#### Task inputs:
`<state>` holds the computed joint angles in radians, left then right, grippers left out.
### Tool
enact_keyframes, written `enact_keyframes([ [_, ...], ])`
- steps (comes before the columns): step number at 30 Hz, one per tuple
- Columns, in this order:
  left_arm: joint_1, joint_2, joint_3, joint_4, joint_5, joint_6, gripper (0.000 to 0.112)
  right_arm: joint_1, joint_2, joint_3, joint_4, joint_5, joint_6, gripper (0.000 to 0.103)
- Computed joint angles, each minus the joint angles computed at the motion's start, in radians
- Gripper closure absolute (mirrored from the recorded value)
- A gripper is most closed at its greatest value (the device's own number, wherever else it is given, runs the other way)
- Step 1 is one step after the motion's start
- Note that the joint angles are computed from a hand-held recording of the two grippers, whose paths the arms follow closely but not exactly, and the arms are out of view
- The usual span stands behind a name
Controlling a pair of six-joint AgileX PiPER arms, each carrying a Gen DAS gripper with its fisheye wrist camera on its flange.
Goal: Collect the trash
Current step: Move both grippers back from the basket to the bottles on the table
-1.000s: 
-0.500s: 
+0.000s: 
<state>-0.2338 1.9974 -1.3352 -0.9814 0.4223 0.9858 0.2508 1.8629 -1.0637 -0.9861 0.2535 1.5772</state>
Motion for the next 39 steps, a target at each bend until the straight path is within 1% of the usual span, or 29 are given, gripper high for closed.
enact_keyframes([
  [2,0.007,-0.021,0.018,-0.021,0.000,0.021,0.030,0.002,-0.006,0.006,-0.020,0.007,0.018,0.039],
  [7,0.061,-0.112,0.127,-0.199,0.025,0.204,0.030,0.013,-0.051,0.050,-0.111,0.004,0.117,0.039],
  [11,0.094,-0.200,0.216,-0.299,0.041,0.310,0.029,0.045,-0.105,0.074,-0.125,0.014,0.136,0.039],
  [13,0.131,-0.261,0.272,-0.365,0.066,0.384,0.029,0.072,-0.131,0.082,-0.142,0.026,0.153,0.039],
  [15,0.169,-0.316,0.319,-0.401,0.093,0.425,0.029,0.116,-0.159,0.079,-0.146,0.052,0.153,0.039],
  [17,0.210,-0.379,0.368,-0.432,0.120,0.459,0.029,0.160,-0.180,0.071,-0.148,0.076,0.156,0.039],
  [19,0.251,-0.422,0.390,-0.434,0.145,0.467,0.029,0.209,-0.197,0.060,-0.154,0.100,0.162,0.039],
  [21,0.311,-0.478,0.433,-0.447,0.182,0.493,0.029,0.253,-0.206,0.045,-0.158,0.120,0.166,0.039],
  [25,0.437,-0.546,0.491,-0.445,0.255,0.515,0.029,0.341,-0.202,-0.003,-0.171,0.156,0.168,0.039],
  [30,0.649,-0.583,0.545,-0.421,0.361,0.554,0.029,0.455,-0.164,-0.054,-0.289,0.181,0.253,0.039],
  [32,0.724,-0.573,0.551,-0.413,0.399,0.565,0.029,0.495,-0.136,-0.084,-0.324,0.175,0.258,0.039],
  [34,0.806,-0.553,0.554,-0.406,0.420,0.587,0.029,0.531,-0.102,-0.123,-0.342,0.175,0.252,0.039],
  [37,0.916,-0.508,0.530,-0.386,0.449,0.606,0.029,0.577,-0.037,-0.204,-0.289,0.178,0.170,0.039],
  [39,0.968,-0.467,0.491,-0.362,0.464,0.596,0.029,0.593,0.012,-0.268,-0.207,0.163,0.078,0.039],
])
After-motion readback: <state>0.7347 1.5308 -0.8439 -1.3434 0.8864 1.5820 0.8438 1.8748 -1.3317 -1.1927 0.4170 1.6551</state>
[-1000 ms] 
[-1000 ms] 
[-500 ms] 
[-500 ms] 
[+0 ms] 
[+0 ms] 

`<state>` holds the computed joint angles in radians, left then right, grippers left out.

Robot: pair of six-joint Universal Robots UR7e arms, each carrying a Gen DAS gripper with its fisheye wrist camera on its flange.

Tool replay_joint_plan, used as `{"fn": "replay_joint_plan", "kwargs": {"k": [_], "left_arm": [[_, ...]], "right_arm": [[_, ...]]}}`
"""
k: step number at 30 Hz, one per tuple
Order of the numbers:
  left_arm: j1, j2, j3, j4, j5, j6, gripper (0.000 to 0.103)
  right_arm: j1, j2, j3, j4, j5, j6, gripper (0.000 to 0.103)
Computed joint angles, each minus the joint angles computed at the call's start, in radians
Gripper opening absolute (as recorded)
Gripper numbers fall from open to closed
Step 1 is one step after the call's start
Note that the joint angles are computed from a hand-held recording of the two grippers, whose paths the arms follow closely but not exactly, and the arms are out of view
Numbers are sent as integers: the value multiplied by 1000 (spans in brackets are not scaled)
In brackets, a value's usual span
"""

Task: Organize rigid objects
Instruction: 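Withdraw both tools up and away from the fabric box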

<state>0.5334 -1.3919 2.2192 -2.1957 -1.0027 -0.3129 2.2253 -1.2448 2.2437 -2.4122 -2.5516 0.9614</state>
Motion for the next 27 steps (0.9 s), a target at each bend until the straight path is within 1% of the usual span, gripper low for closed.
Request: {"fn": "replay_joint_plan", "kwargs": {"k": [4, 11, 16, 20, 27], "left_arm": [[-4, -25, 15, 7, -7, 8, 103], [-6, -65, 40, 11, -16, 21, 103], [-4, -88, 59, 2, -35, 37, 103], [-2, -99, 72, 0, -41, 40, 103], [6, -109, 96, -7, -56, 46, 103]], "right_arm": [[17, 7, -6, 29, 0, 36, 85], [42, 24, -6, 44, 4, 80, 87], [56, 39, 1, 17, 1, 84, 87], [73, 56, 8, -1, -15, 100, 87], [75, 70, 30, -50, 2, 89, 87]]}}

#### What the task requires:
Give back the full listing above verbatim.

#### Answer for this exercise:
`<state>` holds the computed joint angles in radians, left then right, grippers left out.
### Tool
enact_keyframes, written `enact_keyframes([ [_, ...], ])`
- steps (comes before the columns): step number at 30 Hz, one per tuple
- Columns, in this order:
  left_arm: joint_1, joint_2, joint_3, joint_4, joint_5, joint_6, gripper (0.000 to 0.112)
  right_arm: joint_1, joint_2, joint_3, joint_4, joint_5, joint_6, gripper (0.000 to 0.103)
- Computed joint angles, each minus the joint angles computed at the motion's start, in radians
- Gripper closure absolute (mirrored from the recorded value)
- A gripper is most closed at its greatest value (the device's own number, wherever else it is given, runs the other way)
- Step 1 is one step after the motion's start
- Note that the joint angles are computed from a hand-held recording of the two grippers, whose paths the arms follow closely but not exactly, and the arms are out of view
- The usual span stands behind a name
Controlling a pair of six-joint AgileX PiPER arms, each carrying a Gen DAS gripper with its fisheye wrist camera on its flange.
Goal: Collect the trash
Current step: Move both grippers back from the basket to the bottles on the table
-1.000s: 
-0.500s: 
+0.000s: 
<state>-0.2338 1.9974 -1.3352 -0.9814 0.4223 0.9858 0.2508 1.8629 -1.0637 -0.9861 0.2535 1.5772</state>
Motion for the next 39 steps, a target at each bend until the straight path is within 1% of the usual span, or 29 are given, gripper high for closed.
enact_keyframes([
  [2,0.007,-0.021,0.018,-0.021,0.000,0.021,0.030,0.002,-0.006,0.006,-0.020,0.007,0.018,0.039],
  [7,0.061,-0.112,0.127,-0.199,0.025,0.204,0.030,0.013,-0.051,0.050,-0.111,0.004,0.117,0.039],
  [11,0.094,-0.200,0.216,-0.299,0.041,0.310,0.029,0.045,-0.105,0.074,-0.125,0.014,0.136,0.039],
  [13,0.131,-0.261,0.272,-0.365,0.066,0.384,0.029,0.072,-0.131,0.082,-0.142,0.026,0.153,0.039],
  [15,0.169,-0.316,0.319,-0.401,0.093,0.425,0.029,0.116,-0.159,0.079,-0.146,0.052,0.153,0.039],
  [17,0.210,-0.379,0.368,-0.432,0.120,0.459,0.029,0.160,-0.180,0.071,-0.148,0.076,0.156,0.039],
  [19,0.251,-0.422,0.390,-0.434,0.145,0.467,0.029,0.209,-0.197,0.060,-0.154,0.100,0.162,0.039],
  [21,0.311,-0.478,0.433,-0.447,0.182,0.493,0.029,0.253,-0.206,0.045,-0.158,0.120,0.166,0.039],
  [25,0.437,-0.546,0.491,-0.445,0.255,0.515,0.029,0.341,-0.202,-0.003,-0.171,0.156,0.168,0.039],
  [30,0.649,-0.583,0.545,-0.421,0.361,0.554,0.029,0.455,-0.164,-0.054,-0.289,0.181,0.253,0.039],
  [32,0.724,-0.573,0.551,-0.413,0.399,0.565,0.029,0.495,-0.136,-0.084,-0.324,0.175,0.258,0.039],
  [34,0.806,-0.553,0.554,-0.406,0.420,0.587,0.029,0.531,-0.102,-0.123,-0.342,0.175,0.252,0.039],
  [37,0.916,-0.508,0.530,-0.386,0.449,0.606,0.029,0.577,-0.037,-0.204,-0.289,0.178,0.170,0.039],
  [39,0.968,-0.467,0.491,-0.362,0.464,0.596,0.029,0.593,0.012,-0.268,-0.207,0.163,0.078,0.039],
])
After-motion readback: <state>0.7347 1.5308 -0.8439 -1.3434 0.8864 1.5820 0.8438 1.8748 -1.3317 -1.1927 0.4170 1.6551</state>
[-1000 ms] 
[-1000 ms] 
[-500 ms] 
[-500 ms] 
[+0 ms] 
[+0 ms] 

`<state>` holds the computed joint angles in radians, left then right, grippers left out.

Robot: pair of six-joint Universal Robots UR7e arms, each carrying a Gen DAS gripper with its fisheye wrist camera on its flange.

Tool replay_joint_plan, used as `{"fn": "replay_joint_plan", "kwargs": {"k": [_], "left_arm": [[_, ...]], "right_arm": [[_, ...]]}}`
"""
k: step number at 30 Hz, one per tuple
Order of the numbers:
  left_arm: j1, j2, j3, j4, j5, j6, gripper (0.000 to 0.103)
  right_arm: j1, j2, j3, j4, j5, j6, gripper (0.000 to 0.103)
Computed joint angles, each minus the joint angles computed at the call's start, in radians
Gripper opening absolute (as recorded)
Gripper numbers fall from open to closed
Step 1 is one step after the call's start
Note that the joint angles are computed from a hand-held recording of the two grippers, whose paths the arms follow closely but not exactly, and the arms are out of view
Numbers are sent as integers: the value multiplied by 1000 (spans in brackets are not scaled)
In brackets, a value's usual span
"""

Task: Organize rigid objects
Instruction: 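Withdraw both tools up and away from the fabric box
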
<state>0.5334 -1.3919 2.2192 -2.1957 -1.0027 -0.3129 2.2253 -1.2448 2.2437 -2.4122 -2.5516 0.9614</state>
Motion for the next 27 steps (0.9 s), a target at each bend until the straight path is within 1% of the usual span, gripper low for closed.
Request: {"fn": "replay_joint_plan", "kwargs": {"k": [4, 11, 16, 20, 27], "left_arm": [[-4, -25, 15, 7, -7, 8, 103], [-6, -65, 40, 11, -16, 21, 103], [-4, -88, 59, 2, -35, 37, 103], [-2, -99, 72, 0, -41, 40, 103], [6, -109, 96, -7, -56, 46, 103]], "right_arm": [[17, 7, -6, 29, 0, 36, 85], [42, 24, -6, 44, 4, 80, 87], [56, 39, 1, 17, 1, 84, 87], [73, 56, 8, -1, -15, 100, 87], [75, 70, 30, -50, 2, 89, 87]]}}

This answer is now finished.